──────── Information supplied ────────

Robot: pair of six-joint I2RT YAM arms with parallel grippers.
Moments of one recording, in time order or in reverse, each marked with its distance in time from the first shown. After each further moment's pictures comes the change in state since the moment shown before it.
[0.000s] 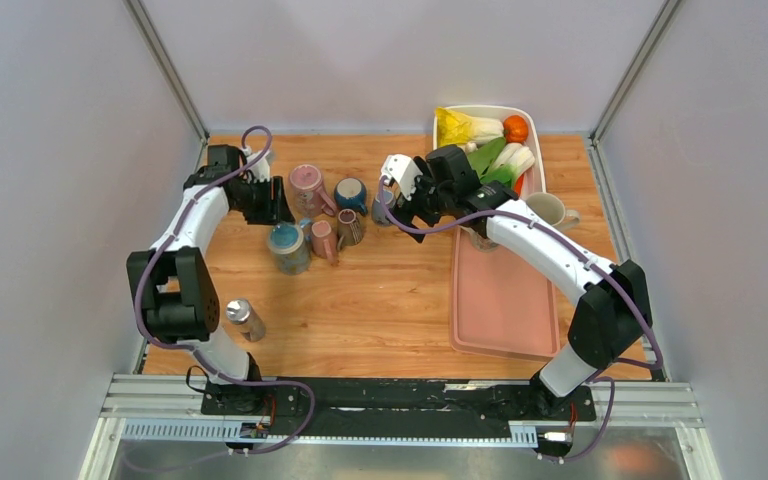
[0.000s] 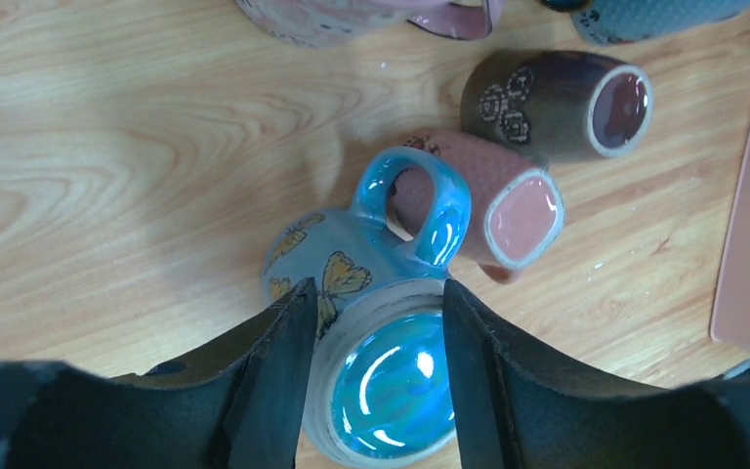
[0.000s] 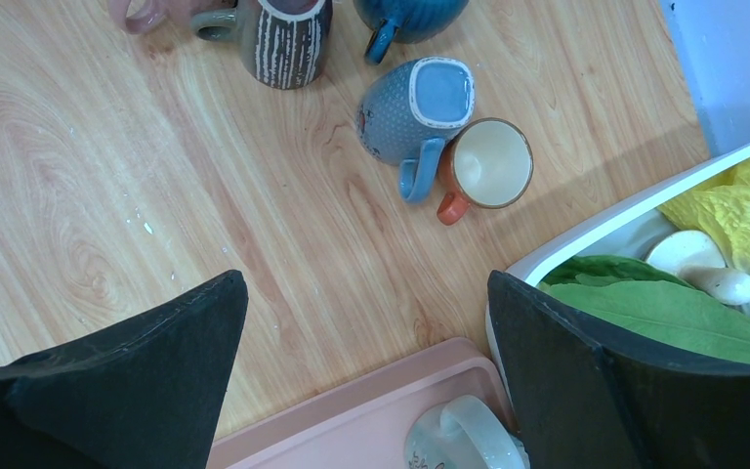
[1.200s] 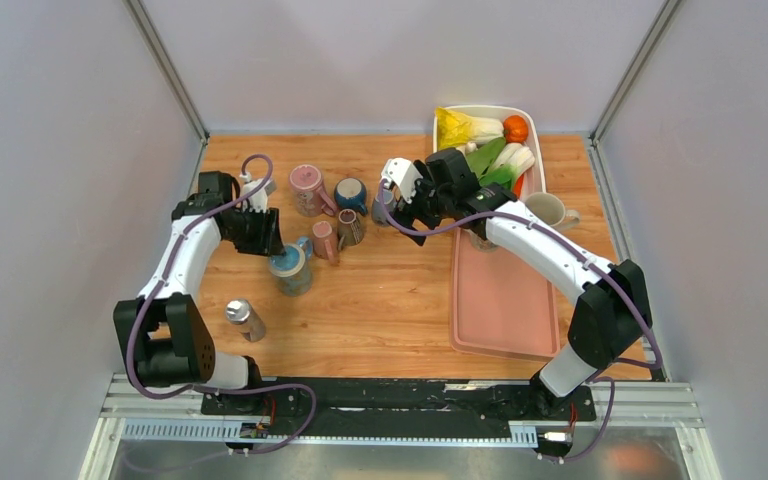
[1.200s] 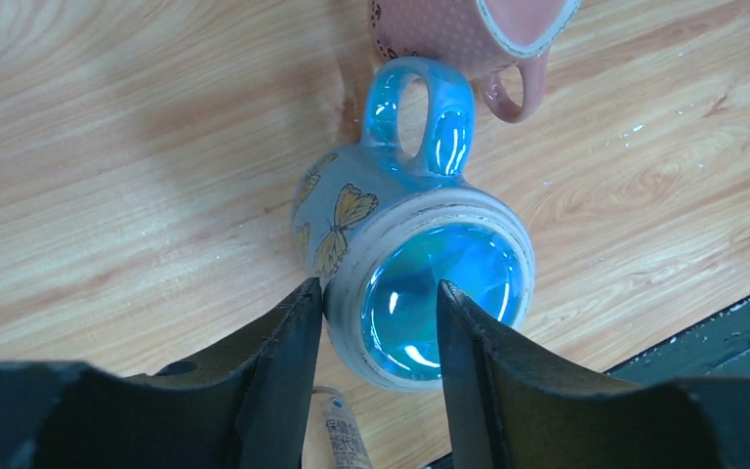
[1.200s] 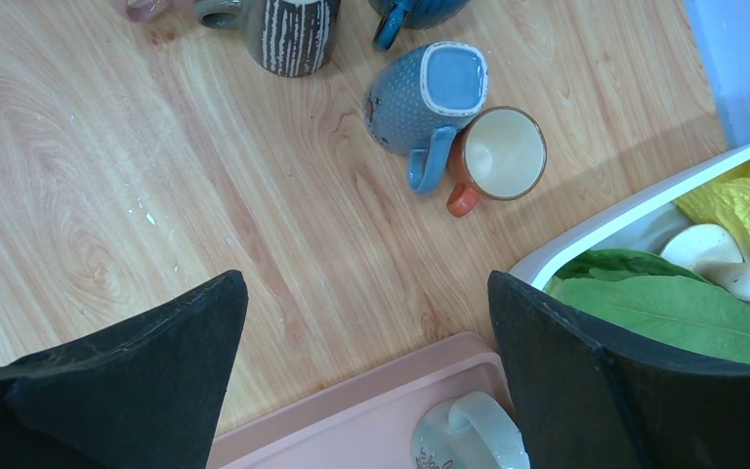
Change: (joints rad) left arm 0.026 -0.277 -0.228 -0.135 -0.009 0.161; right arm 0.000 0.000 -0.018 0.000 0.000 -0.002
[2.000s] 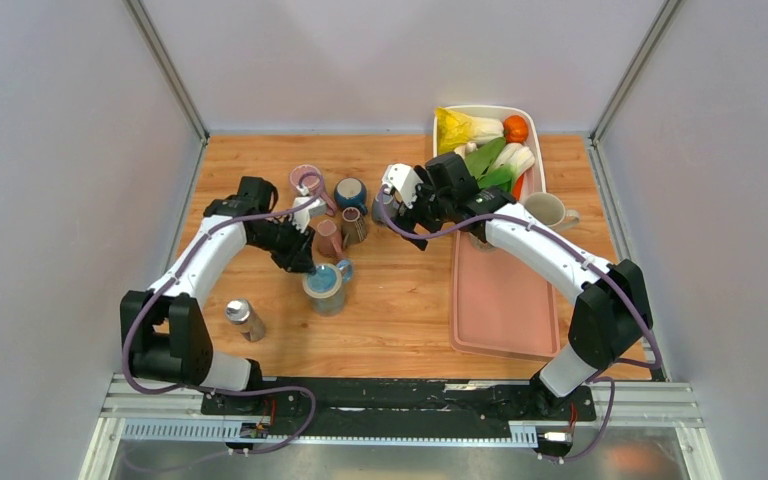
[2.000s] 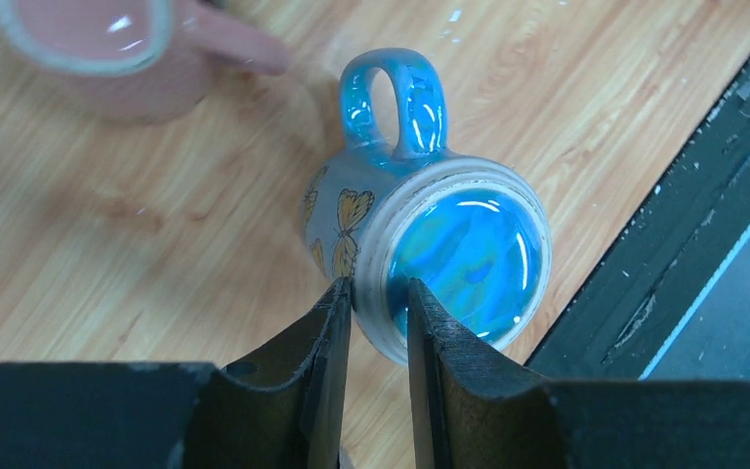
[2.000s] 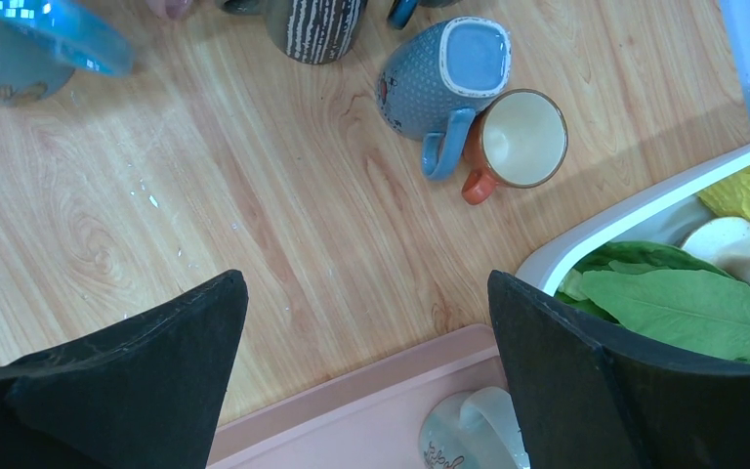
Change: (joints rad) left arm -0.198 0.021 -0.014 -0.087 0.193 0.344; right arm 0.000 -0.003 -0.034 -0.002 -0.003 -0.010
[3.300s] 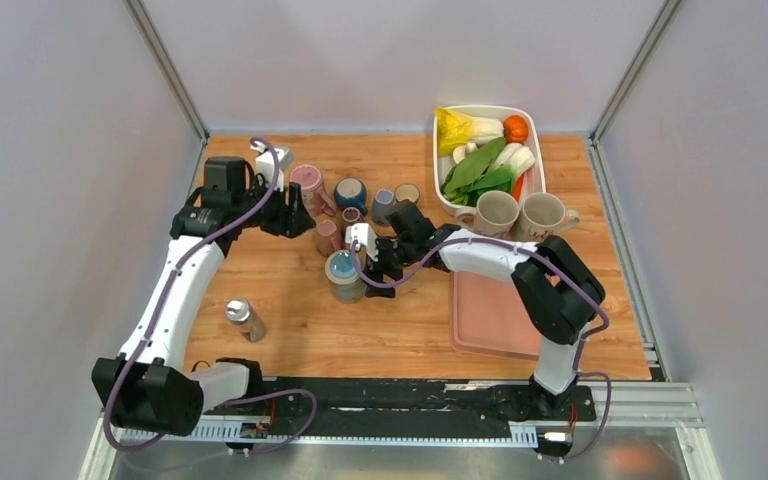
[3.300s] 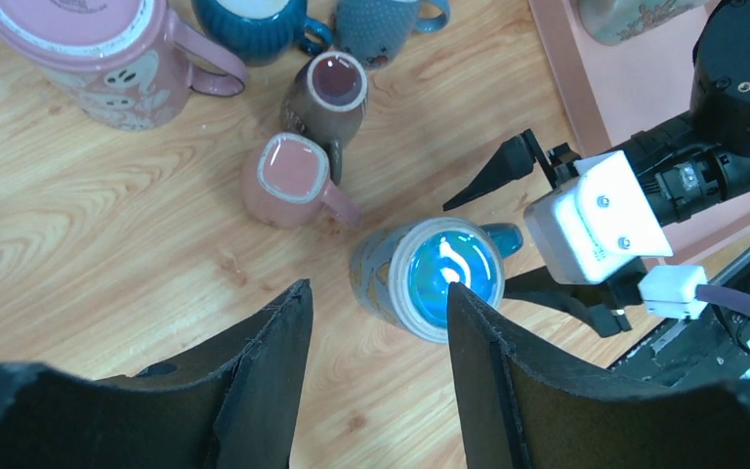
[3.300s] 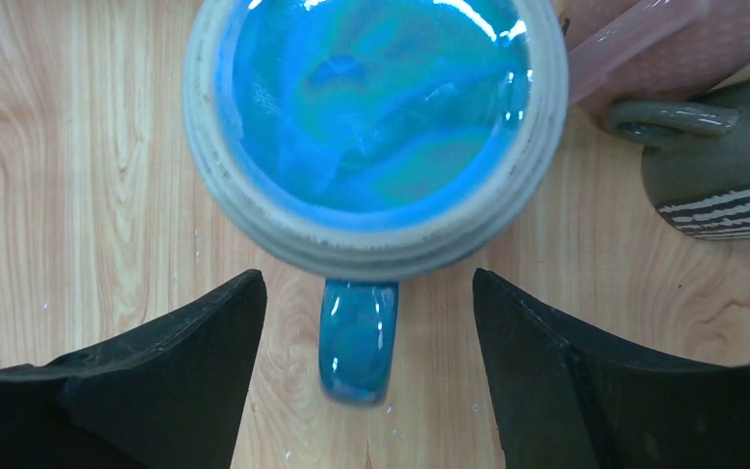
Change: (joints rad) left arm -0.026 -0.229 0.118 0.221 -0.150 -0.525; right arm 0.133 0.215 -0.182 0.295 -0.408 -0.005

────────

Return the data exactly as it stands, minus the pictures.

_Reply_
Robot: pair of six-joint I2RT YAM arms with parallel grippers.
Moments of one recording, in time order or in reverse, each marked with its distance in time from the first shown. After each further moment's pictures comes the change in state since the moment shown before it.
[0.000s] 
[0.000s] 
[0.000s] 
[1.200s] 
[1.200s] 
[1.200s] 
Change: (joints rad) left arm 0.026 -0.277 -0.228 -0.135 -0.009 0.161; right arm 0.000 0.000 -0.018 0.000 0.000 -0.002
[2.000s] 
[2.000s] 
[2.000s] 
Change: (joints rad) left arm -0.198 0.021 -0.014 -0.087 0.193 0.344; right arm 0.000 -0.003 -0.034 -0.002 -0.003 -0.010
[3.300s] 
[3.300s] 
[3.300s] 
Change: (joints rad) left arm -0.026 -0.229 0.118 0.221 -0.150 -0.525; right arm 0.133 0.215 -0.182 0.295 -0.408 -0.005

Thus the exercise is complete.